═══ GIVEN INFORMATION ═══
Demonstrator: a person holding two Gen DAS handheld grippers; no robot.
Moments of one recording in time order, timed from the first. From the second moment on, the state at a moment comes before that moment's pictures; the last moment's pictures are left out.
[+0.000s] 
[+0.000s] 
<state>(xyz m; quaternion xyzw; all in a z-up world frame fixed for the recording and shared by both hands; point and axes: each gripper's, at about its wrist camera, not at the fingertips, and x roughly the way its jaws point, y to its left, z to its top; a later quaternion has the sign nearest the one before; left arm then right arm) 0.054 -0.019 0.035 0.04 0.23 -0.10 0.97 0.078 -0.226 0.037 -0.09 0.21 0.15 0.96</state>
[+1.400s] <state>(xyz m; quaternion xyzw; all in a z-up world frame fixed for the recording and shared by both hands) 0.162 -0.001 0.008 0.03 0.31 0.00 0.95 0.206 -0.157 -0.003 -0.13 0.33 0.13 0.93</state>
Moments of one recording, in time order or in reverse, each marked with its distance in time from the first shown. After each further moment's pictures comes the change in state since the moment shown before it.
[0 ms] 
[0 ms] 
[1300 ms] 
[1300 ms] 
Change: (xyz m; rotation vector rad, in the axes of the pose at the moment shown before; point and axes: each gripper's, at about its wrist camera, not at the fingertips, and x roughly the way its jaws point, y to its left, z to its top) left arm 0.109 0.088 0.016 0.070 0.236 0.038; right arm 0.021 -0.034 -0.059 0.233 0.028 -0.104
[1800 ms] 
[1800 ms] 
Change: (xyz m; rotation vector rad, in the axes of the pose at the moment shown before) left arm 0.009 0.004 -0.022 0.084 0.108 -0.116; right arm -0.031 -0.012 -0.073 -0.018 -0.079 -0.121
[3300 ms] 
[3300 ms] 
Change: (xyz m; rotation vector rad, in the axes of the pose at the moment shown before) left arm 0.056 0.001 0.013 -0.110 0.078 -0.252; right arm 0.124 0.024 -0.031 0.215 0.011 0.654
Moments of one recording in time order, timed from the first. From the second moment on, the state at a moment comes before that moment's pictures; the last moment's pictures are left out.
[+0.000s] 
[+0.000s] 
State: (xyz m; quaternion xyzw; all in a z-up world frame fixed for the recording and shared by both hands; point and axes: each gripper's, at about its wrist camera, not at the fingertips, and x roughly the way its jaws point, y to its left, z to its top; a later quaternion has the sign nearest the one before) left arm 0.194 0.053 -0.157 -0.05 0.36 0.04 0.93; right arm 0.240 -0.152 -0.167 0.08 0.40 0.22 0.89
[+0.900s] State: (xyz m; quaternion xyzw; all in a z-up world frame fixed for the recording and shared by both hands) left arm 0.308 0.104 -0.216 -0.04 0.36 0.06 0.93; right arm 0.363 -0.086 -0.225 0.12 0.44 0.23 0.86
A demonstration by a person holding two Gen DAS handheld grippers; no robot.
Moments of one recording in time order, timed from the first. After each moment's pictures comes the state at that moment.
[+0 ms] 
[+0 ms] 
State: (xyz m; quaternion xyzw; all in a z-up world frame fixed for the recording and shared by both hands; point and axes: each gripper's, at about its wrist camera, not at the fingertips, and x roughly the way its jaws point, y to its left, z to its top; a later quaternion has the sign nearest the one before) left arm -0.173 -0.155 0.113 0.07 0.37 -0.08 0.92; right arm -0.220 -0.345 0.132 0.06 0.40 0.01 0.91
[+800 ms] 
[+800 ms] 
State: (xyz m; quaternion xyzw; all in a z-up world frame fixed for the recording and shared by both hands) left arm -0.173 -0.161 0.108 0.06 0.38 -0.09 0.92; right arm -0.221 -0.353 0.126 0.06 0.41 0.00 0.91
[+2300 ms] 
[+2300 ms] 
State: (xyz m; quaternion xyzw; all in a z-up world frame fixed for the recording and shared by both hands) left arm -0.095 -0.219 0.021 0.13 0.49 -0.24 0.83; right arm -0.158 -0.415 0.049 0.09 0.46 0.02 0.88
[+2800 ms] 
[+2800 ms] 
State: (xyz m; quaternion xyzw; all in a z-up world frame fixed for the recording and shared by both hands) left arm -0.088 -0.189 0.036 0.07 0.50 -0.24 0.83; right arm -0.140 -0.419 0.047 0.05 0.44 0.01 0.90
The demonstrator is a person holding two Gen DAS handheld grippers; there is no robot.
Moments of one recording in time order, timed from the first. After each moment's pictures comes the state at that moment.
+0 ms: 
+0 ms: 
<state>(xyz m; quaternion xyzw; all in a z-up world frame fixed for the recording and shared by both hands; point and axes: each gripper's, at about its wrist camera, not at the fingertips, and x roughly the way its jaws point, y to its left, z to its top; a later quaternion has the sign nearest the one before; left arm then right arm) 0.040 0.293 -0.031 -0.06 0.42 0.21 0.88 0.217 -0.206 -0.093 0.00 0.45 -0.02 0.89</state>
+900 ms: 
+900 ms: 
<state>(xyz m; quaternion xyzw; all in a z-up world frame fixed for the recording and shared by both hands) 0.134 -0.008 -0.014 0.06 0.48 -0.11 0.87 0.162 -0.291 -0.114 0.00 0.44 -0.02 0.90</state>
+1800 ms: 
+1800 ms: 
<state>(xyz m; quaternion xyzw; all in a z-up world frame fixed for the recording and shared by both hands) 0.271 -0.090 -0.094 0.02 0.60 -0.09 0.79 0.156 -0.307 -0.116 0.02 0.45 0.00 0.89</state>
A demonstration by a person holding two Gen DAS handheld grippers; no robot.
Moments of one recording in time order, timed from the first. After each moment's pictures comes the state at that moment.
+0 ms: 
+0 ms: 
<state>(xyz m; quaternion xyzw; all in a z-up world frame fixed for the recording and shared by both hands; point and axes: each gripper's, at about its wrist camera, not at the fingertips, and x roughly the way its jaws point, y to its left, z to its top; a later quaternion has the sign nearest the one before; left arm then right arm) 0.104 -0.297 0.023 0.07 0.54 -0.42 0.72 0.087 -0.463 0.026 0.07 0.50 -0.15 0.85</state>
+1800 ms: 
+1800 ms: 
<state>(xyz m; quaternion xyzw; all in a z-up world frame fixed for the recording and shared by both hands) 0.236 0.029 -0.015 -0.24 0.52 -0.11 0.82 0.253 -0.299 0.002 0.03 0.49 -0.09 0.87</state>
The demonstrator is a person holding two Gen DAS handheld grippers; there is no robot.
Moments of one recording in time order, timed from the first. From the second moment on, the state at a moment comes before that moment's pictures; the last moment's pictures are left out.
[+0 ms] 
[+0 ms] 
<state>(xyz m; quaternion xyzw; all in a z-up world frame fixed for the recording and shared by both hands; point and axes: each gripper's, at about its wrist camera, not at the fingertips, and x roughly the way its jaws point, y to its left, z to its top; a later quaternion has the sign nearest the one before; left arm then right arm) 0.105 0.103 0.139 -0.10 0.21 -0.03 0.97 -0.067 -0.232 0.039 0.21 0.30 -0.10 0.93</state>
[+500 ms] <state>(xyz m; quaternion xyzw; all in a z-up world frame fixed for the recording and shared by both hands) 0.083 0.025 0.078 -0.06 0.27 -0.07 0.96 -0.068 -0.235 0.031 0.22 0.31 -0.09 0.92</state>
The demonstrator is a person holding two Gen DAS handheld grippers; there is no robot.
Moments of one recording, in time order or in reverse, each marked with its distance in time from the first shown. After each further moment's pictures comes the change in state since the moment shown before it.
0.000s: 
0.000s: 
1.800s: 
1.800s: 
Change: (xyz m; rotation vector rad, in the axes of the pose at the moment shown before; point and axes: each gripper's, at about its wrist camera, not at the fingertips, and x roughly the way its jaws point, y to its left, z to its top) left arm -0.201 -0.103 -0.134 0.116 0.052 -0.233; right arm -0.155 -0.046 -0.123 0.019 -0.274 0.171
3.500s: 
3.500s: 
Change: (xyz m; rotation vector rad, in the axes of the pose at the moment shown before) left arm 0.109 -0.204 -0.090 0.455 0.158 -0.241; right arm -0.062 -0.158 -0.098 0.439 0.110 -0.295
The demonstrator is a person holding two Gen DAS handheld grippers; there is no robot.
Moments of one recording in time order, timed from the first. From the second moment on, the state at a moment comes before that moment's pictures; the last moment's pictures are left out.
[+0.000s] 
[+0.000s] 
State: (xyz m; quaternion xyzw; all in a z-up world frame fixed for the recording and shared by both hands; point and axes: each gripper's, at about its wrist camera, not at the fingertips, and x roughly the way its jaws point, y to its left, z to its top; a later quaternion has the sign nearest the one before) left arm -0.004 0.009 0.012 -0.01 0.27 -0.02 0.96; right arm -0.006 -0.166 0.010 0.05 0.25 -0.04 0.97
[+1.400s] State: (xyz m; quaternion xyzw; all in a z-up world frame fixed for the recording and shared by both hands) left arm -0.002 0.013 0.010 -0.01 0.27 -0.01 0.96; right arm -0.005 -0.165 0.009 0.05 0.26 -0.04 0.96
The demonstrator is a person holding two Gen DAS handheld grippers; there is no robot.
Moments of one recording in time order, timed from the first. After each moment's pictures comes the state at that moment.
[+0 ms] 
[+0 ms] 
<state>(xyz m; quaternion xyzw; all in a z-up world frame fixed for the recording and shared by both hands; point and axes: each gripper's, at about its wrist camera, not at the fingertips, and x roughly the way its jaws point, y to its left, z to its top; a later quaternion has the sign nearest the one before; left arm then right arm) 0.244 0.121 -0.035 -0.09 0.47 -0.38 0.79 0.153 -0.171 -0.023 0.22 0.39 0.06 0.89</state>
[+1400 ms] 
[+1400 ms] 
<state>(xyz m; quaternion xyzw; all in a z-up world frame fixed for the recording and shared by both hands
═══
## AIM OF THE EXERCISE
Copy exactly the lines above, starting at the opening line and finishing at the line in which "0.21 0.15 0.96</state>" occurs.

## FINAL ANSWER
Demonstrator: a person holding two Gen DAS handheld grippers; no robot.
Moments of one recording in time order, timed from the first. From the second moment on, the state at a moment comes before that moment's pictures; the last moment's pictures are left out.
[+0.000s] 
[+0.000s] 
<state>(xyz m; quaternion xyzw; all in a z-up world frame fixed for the recording and shared by both hands; point and axes: each gripper's, at about its wrist camera, not at the fingertips, and x roughly the way its jaws point, y to its left, z to its top; a later quaternion has the sign nearest the one before; left arm then right arm) 0.054 -0.019 0.035 0.04 0.23 -0.10 0.97 0.078 -0.226 0.037 -0.09 0.21 0.15 0.96</state>

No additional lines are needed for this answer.